= Alice Auma =

Ugandan Acholi spirit medium and revolutionary (1956–2007)

Heike Behrend – Alice Lakwena and the Holy Spirits. War in Northern Uganda 1986–97

Alice Auma (1956 – 17 January 2007) was a Ugandan spirit medium who, as the head of the Holy Spirit Movement (HSM), led a millennial rebellion against the government forces of President Yoweri Museveni from August 1986 until November 1987. The primary spirit she purportedly channelled was that of a dead army officer called Lakwena, meaning "messenger", who those from the Acholi ethnic group believe to be a manifestation of the Christian Holy Spirit. The combined persona of Alice Auma channelling the spirit Lakwena is often referred to as "Alice Lakwena". Auma's HSM was ultimately defeated in November 1987.

==Biography==
===Early life===
Alice Auma was born in 1956, the daughter of Severino Lukoya, a self-proclaimed prophet and the founder of the Jerusalem Melter Church in Gulu, Uganda. The leader of the Lord's Resistance Army, Joseph Kony, previously claimed that he and Auma were cousins, though this seems to have been a ploy to garner support from her constituents. Auma herself always distanced herself from Kony and his views.

===Mediumship===

Remaining childless after two marriages, Auma moved away from her hometown. She eventually converted to Christianity, but, on 25 May 1985, she reportedly went insane, unable to either hear or speak, later claiming to have been possessed by the spirit Lakwena. Her father took her to eleven different witches, but none alleviated her condition. Auma claimed Lakwena then guided her to Murchison Falls National Park, where she disappeared for 40 days and returned a spirit medium, a traditional ethnic religious role.

Before the defeat of Tito Okello in the Ugandan Bush War, Auma was one of many spirit mediums working near the town of Gulu as a minor oracle and spiritual healer. She worked in the midst of the chaos of the anti-National Resistance Army (NRA) insurgency of the Uganda People's Democratic Army and the increasingly brutal counter-insurgency operations and tactics of the NRA. Later legend holds that on 6 August 1986, Lakwena ordered Auma to stop her work as a diviner and healer, which was pointless in the midst of war, and create the Holy Spirit Movement (HSM) to fight evil and end the bloodshed. This divine mission required the retaking of the capital of Kampala. Thus, the Acholi would redeem themselves from the violence they had collectively imposed on the civilians of the Luwero triangle and initiate a paradise on earth. A letter to local missionaries explained the transition:

The good Lord who had sent the Lakwena decided to change his work from that of a doctor to that of a military commander for one simple reason: it is useless to cure a man today only that he be killed the next. So it became an obligation on his part to stop the bloodshed before continuing his work as a doctor.
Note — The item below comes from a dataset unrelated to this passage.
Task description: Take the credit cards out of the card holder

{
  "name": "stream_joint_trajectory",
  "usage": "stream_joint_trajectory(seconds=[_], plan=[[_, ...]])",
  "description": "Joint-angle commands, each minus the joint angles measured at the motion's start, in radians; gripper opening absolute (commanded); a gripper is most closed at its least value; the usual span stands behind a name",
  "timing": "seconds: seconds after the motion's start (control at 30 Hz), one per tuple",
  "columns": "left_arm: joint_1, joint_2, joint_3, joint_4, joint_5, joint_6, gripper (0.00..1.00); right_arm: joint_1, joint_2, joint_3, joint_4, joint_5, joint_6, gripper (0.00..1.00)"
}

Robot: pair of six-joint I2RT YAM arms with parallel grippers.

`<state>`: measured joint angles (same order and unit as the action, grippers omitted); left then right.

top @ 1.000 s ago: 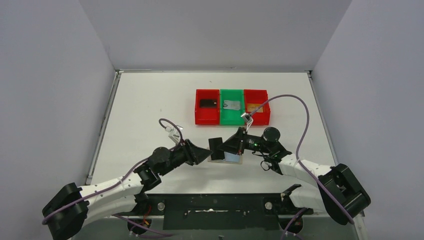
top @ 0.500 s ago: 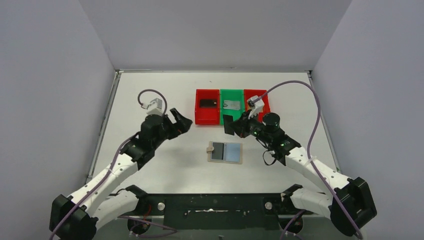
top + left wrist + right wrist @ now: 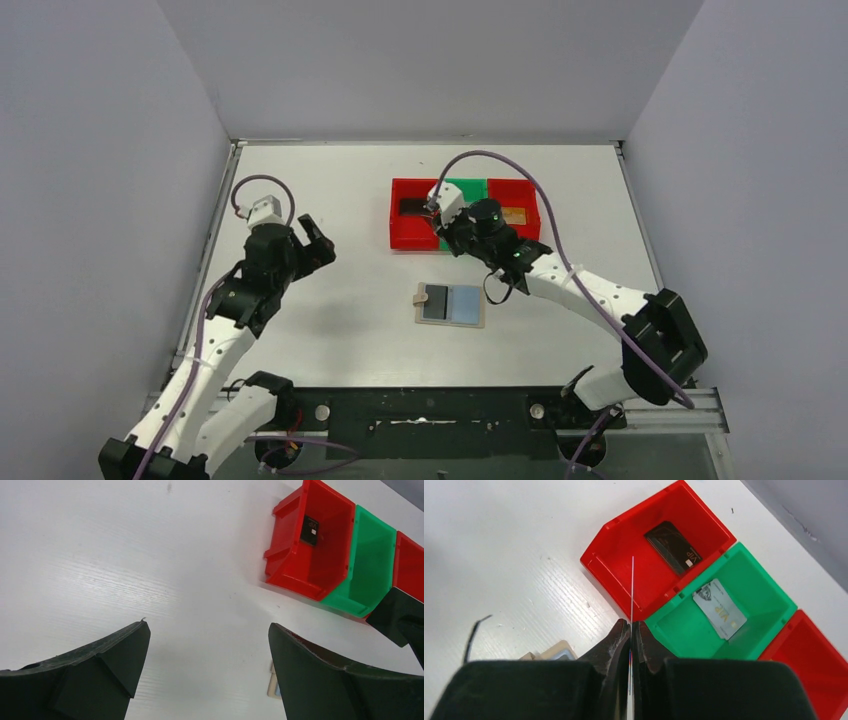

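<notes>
The tan card holder (image 3: 474,306) lies open on the table, pale blue lining up, with a black credit card (image 3: 434,302) still in its left half. My right gripper (image 3: 631,625) is shut on a thin credit card (image 3: 632,587) seen edge-on, held over the near wall of the left red bin (image 3: 623,562). A black card (image 3: 673,547) lies in that bin and a silver card (image 3: 719,608) in the green bin (image 3: 769,600). My left gripper (image 3: 207,625) hangs open and empty over bare table at the far left (image 3: 318,243).
Three bins stand in a row behind the holder: red (image 3: 400,232), green (image 3: 461,190), red (image 3: 522,192), the last with a gold card (image 3: 514,215). The right arm (image 3: 570,285) arches over the table right of the holder. White walls close off the table sides.
My left gripper opened and drew back up and left, away from the holder. My right gripper carried a card from the holder up to the left red bin.
</notes>
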<state>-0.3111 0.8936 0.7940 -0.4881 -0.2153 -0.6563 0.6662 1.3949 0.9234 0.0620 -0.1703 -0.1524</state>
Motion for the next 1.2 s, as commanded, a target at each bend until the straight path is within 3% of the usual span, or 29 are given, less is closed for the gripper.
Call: stream_joint_trajectory(seconds=[0.0, 0.1, 0.5, 0.77, 1.17], plan=[[0.01, -0.101, -0.06, 0.023, -0.077, 0.066, 0.91, 0.035, 0.074, 0.102, 0.042, 0.08, -0.17, 0.0], [0.014, -0.128, -0.111, 0.065, -0.09, 0.079, 0.92, 0.035, 0.131, 0.15, 0.051, 0.105, -0.195, 0.0], [0.02, -0.099, -0.081, -0.004, -0.162, 0.07, 0.93, 0.033, 0.329, 0.317, -0.02, 0.173, -0.334, 0.0], [0.019, -0.18, -0.104, 0.017, -0.181, 0.065, 0.94, 0.03, 0.397, 0.376, -0.013, 0.151, -0.377, 0.0], [0.02, -0.175, -0.103, 0.013, -0.184, 0.064, 0.94, 0.025, 0.49, 0.504, -0.103, 0.094, -0.457, 0.0]])
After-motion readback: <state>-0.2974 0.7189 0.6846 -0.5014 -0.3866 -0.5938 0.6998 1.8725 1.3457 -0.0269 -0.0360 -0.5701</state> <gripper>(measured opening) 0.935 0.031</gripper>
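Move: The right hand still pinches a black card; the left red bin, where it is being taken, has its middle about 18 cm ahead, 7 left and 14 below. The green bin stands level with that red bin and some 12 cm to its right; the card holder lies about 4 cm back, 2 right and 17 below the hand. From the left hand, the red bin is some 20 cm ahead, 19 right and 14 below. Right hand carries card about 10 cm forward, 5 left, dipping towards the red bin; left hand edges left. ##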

Auma claimed that Lakwena required that she be possessed by numerous other spirits to achieve its goals. This was unusual in Acholi spirit behavior.

LRA

At this time, there was a perceived spiritual crisis in the area, coinciding with the threat posed by soldiers from the NRA-led government. The increased level of societal tension and number of deaths were attributed to witchcraft.

After a series of victories, Auma led the HSM south out of the Acholi heartland of northern Uganda towards Kampala. There, she garnered much support from other ethnic groups who had grievances with Yoweri Museveni's government. However, subsequent military setbacks suffered by the HSM prompted some followers to accuse Auma of being a witch and of using spirits for destructive ends. As the HSM suffered its final defeat under artillery fire in the forests near Kampala, Auma fled and claimed that Lakwena had left her.

===Later life and death===
Auma lived in the Ifo refugee camp near Dadaab in northern Kenya for the remainder of her life. She claimed to have discovered a cure for HIV/AIDS and to have the ability to cure blindness and deafness. In 2004, the government of Uganda offered to repatriate her, which she refused. Auma died on 17 January 2007, after having been sick for about a week with an unknown illness.

==In media==
In her book Alice Lakwena and the Holy Spirits. War in Northern Uganda 1986–97, the German social anthropologist Heike Behrend analyzed Auma's life and the history of the Lord's Resistance Army in Uganda from anthropological perspectives.